Foundations of Multimodal Embodied Agents for Human-Agent Collaboration
- Dr. Xin (Eric) Wang, UC Santa Cruz
- Time: 2023-09-19 10:00
- Host: Dr. Hao Dong
- Venue: Room 204, Courtyard No.5, Jingyuan
Abstract
A long-term goal of AI research is to build intelligent agents that can effectively communicate with humans, perceive their multimodal environment, and execute a diverse range of real-world tasks, from everyday household chores to complex, mission-critical tasks such as battlefield reconnaissance. These embodied agents are envisioned to operate both autonomously and collaboratively via human interaction.
This talk focuses on addressing fundamental challenges in human-agent interaction and collaboration.
First, we introduce our recent efforts towards building generalizable embodied agents that can better adapt to novel tasks and environments through non-spurious decision making. Then, we underscore the significance of streamlined human-agent communication in fostering efficient collaboration, with our proposed new benchmarks. Lastly, we address the "last mile problem" of embodied agents and present VLMbench, a new compositional benchmark for vision-and-language robotic manipulation.

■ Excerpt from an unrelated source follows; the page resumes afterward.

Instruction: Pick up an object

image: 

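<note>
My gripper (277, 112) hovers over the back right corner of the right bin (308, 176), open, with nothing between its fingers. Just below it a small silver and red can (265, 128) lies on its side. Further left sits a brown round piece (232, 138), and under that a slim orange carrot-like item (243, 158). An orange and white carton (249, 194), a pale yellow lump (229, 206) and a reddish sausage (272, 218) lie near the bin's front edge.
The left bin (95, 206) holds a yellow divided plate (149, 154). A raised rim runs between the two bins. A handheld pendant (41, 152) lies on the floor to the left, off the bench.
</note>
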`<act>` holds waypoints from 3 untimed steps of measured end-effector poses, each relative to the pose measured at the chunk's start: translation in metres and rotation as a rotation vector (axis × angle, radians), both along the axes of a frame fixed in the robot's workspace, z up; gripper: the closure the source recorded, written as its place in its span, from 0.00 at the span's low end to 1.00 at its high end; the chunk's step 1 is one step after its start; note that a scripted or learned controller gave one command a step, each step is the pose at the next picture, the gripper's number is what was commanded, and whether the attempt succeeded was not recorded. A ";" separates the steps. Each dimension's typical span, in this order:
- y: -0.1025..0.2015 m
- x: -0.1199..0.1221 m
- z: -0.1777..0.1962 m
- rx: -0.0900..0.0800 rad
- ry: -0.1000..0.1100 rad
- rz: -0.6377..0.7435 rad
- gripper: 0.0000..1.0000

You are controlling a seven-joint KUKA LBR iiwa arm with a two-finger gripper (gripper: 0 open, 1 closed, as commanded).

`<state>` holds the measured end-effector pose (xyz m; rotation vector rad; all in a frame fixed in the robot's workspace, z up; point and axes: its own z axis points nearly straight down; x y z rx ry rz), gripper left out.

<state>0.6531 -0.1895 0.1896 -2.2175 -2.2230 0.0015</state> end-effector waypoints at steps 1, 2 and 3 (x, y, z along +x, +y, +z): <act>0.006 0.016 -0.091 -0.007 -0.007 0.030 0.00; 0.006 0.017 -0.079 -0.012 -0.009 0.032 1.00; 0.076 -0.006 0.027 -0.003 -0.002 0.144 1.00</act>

This talk concludes with a discussion of future research plans.
Biography
Xin (Eric) Wang is an Assistant Professor of Computer Science and Engineering at UC Santa Cruz. His research interests include Natural Language Processing, Computer Vision, and Machine Learning, with a focus on Multimodal and Embodied AI. Before joining UCSC, he obtained his Ph.D. degree from UC Santa Barbara in 2020 and Bachelor's degree from Zhejiang University in 2015. He worked at Google Research, Facebook AI Research, Microsoft Research, and Adobe Research.

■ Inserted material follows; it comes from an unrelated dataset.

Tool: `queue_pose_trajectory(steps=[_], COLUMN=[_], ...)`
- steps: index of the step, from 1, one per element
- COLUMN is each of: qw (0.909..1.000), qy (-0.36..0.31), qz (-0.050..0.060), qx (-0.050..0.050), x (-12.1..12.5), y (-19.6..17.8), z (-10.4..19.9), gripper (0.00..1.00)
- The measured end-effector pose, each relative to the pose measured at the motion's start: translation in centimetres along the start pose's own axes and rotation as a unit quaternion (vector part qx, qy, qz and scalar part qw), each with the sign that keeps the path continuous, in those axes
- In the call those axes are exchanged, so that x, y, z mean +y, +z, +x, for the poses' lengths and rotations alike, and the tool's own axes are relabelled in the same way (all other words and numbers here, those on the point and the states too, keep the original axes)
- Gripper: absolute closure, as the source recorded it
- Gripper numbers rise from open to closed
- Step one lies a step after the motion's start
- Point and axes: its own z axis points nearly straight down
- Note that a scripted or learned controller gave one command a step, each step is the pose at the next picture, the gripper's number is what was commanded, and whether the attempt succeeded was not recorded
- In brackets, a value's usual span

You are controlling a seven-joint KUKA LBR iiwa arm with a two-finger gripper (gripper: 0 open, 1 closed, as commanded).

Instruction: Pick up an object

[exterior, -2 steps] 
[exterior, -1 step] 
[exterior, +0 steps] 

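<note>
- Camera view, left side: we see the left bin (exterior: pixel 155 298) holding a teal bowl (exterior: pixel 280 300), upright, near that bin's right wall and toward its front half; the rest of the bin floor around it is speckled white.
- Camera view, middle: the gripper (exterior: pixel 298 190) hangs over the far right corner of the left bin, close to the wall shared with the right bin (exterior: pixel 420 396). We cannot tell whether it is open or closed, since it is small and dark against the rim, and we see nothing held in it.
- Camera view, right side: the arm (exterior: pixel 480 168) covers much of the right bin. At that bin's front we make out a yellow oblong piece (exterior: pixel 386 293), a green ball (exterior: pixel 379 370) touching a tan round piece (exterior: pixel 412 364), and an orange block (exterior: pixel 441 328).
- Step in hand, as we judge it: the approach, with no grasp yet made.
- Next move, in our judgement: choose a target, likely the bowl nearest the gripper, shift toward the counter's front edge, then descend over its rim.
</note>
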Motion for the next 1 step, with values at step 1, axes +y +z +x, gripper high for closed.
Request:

Xin has served as Area Chair for conferences such as ACL, NAACL, EMNLP, ICLR, and NeurIPS, as well as Senior Program Committee for AAAI and IJCAI. He has organized numerous workshops and tutorials at conferences such as ACL, NAACL, CVPR, and ICCV. He has received several awards and recognitions for his work, including a CVPR Best Student Paper Award (2019), a Google Research Faculty Award (2022), and three Amazon Alexa Prize Awards (2022-2023).